Like most here, Rosie wears a small nylon collar with her name and phone # embroidered on it. She wears that all the time. For walks, we use a harness. I have had her slip her collar before and I feel that the harness is more secure and safer for her neck than just a collar. I have not noticed that it pulls her shoulders together. It looks to me that the pressure is in the chest area. It also is a fuller harness and does not cut into her. I have not noticed that it mats the hair either, but she only wears it for walks.


----------



## Rowan (May 27, 2011)

Arborgale said:


> Like most here, Rosie wears a small nylon collar with her name and phone # embroidered on it. She wears that all the time. For walks, we use a harness. I have had her slip her collar before and I feel that the harness is more secure and safer for her neck than just a collar. I have not noticed that it pulls her shoulders together. It looks to me that the pressure is in the chest area. It also is a fuller harness and does not cut into her. I have not noticed that it mats the hair either, but she only wears it for walks.


OMG, Rosie is just too cute!  You are right--she does look like a Dr. Seuss character in some of her pics with her little smile (and I mean that in a nice way based on your other post).


----------



## Ryker's_Mom (Mar 21, 2012)

I don't show my dogs - so for he and I it's basic travel, walks, and runs.

Collar and leashes are standard for us for stores and visits. For walks and runs the harness is always used. Ryker is a puller besides, but we are working on that.

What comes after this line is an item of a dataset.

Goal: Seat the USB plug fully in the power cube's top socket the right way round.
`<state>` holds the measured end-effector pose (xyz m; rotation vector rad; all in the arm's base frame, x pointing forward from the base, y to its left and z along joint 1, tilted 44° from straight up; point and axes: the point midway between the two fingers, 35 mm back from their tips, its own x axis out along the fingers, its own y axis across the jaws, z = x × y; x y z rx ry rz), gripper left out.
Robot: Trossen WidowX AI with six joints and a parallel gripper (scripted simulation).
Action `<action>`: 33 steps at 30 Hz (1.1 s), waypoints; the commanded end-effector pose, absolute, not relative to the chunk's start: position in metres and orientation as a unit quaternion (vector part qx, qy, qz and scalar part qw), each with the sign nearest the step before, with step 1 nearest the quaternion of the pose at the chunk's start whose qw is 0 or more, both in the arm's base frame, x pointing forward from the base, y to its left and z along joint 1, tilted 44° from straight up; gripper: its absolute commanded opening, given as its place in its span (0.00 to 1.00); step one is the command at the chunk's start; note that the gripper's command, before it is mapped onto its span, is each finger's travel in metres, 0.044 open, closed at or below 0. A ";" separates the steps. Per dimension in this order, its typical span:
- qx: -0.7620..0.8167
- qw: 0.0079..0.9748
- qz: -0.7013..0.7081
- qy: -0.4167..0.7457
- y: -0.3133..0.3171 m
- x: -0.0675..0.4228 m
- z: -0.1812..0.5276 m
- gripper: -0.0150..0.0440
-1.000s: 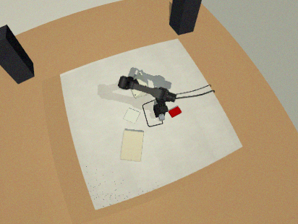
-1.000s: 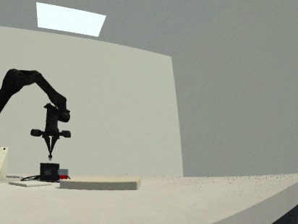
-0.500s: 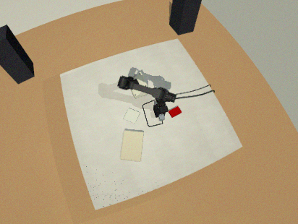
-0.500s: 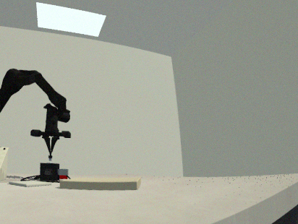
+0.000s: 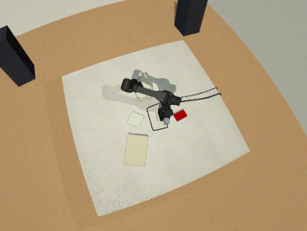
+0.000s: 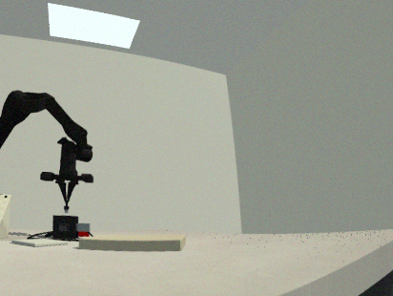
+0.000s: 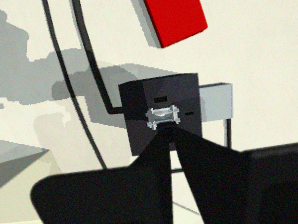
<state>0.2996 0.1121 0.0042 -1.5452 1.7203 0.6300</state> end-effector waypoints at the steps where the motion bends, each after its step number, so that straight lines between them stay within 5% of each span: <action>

Ryker always has his tags on with his collar unless he's being groomed. And I've never had a matting issue with a halter.


----------



## ralphthepoodle (Mar 27, 2012)

I have a collar for Ralph with all his tags that's on all the time. Then I have a harness by buddy belt. Which personally I think is the best kind that I use for wlking  Let me know If you have any questions! I buy my buddy belts from a great lady!


----------



## afkar (Dec 9, 2011)

Unfortunately I don't have any video although I am hoping to get some of at least some training runs this season. I also would like to see my two working from other than behind them! I am about to start them on objects that are more unusual (dummy mobile phones etc) ready to start TSD as soon as they get their T Ch titles


----------



## taem (Mar 5, 2011)

I worry about my pup's throat/neck so I tried several harnesses, the best I found for my mini poodle pup was the SoftTouch Concepts Sense-ation.










SENSE-ation Dog Harness

The reason I like it better than the Easy Walk is that the Easy Walk has a tightening function and seems too loose except when it tightens. The Sense-ation is a fixed size that slides a bit from side to side so when the pup pulls it swings her around a bit and distributes the force. But I know people who prefer the Easy Walk for that reason.

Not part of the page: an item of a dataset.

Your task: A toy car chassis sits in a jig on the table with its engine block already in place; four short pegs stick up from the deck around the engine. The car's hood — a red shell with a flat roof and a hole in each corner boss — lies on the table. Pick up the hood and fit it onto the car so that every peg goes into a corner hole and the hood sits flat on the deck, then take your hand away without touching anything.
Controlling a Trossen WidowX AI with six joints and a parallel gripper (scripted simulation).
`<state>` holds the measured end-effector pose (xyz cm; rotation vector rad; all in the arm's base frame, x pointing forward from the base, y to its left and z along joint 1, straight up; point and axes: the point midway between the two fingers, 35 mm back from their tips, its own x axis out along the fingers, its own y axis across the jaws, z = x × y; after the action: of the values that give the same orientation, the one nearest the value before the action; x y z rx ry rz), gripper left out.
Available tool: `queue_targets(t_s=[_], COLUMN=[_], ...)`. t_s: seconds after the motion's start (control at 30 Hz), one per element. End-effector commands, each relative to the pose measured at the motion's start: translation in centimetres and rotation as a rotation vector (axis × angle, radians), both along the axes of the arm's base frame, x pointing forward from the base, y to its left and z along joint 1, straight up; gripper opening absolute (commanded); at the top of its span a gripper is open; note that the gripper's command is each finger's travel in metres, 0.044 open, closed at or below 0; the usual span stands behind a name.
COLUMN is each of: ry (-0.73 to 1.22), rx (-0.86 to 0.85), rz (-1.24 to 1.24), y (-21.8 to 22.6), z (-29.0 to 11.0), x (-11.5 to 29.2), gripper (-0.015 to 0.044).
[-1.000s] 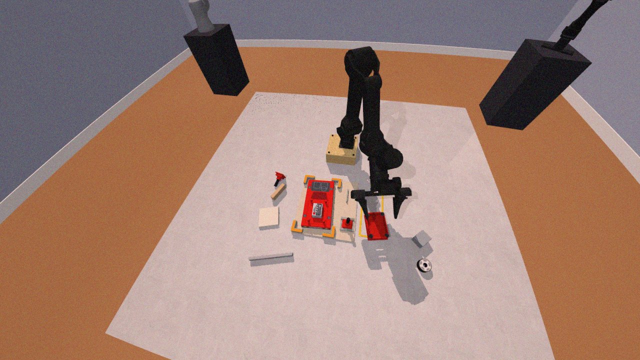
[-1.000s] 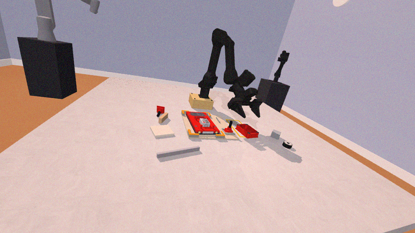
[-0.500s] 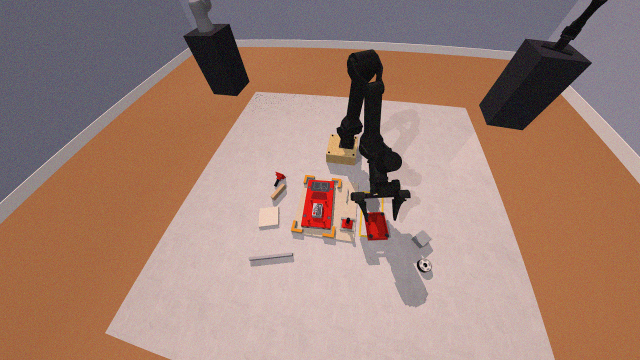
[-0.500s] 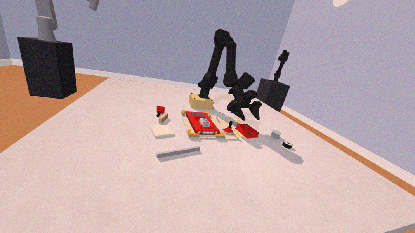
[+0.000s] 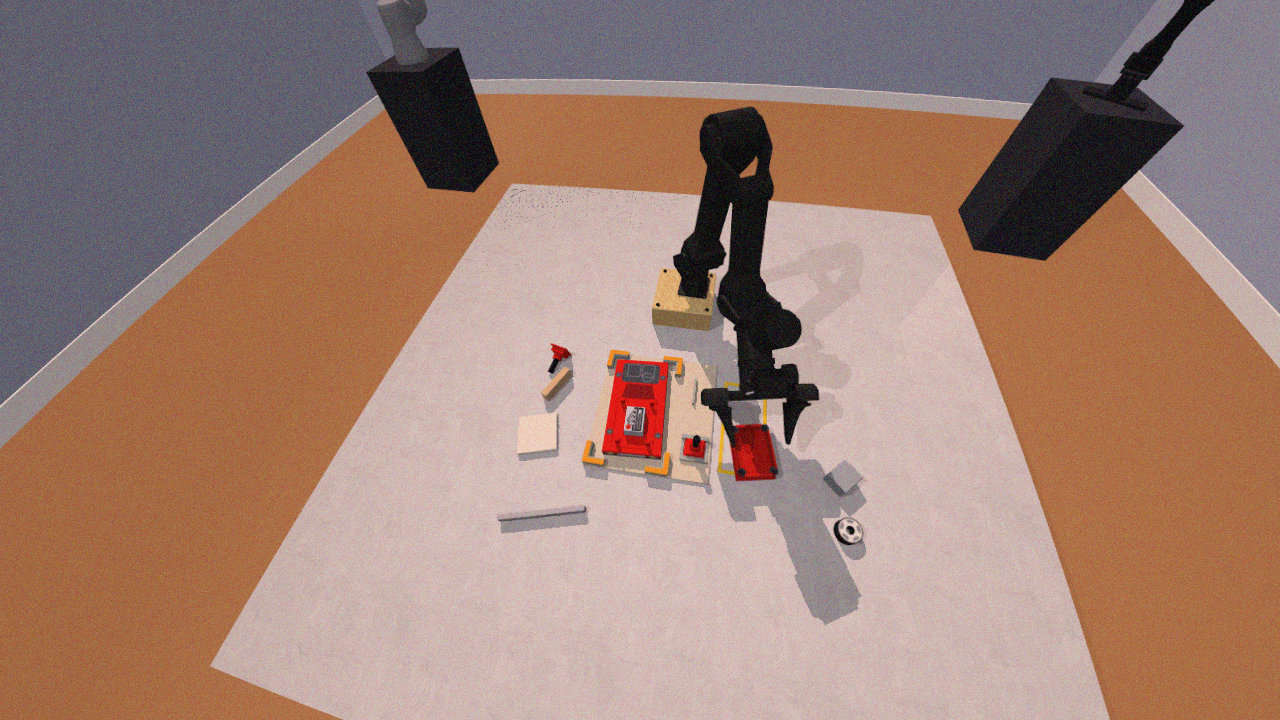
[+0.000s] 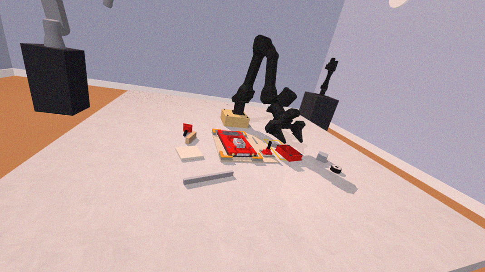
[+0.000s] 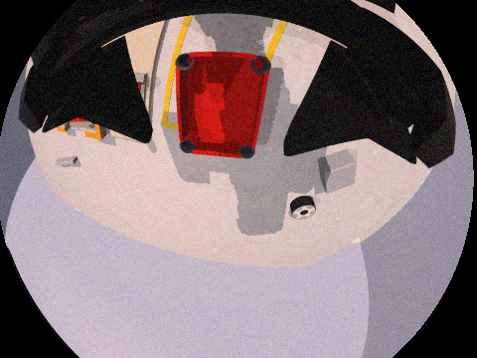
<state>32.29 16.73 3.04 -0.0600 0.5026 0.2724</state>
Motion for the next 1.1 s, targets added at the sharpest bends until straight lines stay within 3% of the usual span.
queue_targets(t_s=[0.0, 1.07], ry=[0.005, -0.003], rx=[-0.013, -0.008], rz=[-0.002, -0.002], y=[-0.2, -0.3], z=[-0.6, -2.9], x=[-0.1, -0.1], gripper=[0.044, 0.044])
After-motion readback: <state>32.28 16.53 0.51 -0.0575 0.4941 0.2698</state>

It's easy on/off (except when hair gets in the way!), doesn't seem to bother puppy at all (the mesh harnesses seemed to make her get hot), and it's front-clip.


----------



## Ginagbaby1 (Aug 1, 2011)

Casper wears a collar with 3 tags all the time. Anytime we leave the house for a walk or to go someplace in the car, we use a step in harness. For car rides we have a seatbeat strap that connects to the harness. When we tell that we are going out, he runs to the laundry room to get the harness and leash.


----------